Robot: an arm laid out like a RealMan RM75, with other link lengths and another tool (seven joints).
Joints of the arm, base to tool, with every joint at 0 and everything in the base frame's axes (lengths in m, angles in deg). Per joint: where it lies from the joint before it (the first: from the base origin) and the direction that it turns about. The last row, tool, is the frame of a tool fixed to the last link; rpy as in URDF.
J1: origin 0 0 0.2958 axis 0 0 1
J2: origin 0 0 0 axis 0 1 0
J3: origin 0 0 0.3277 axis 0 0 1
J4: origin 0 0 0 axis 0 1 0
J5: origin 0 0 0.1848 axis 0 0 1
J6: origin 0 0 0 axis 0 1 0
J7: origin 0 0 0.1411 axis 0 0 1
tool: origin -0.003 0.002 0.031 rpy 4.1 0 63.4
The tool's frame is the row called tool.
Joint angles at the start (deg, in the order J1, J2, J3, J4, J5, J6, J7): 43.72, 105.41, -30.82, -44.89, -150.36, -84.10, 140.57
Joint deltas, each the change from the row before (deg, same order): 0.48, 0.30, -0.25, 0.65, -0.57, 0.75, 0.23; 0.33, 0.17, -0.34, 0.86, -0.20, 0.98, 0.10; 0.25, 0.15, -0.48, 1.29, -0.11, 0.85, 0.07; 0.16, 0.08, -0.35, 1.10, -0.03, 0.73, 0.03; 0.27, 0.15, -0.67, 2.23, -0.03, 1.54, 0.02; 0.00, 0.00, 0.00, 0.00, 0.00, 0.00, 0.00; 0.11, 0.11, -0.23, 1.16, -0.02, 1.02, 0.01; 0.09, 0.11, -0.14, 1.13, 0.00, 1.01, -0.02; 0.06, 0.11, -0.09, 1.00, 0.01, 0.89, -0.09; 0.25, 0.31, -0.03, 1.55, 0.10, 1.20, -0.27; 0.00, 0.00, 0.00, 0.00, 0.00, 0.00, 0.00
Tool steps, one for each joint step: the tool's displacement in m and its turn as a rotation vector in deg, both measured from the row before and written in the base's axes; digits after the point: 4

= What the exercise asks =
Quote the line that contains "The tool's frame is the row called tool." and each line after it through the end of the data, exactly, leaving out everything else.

= Expected answer =
The tool's frame is the row called tool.
Joint angles at the start (deg, in the order J1, J2, J3, J4, J5, J6, J7): 43.72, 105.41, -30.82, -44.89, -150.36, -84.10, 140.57
Joint deltas, each the change from the row before (deg, same order): 0.48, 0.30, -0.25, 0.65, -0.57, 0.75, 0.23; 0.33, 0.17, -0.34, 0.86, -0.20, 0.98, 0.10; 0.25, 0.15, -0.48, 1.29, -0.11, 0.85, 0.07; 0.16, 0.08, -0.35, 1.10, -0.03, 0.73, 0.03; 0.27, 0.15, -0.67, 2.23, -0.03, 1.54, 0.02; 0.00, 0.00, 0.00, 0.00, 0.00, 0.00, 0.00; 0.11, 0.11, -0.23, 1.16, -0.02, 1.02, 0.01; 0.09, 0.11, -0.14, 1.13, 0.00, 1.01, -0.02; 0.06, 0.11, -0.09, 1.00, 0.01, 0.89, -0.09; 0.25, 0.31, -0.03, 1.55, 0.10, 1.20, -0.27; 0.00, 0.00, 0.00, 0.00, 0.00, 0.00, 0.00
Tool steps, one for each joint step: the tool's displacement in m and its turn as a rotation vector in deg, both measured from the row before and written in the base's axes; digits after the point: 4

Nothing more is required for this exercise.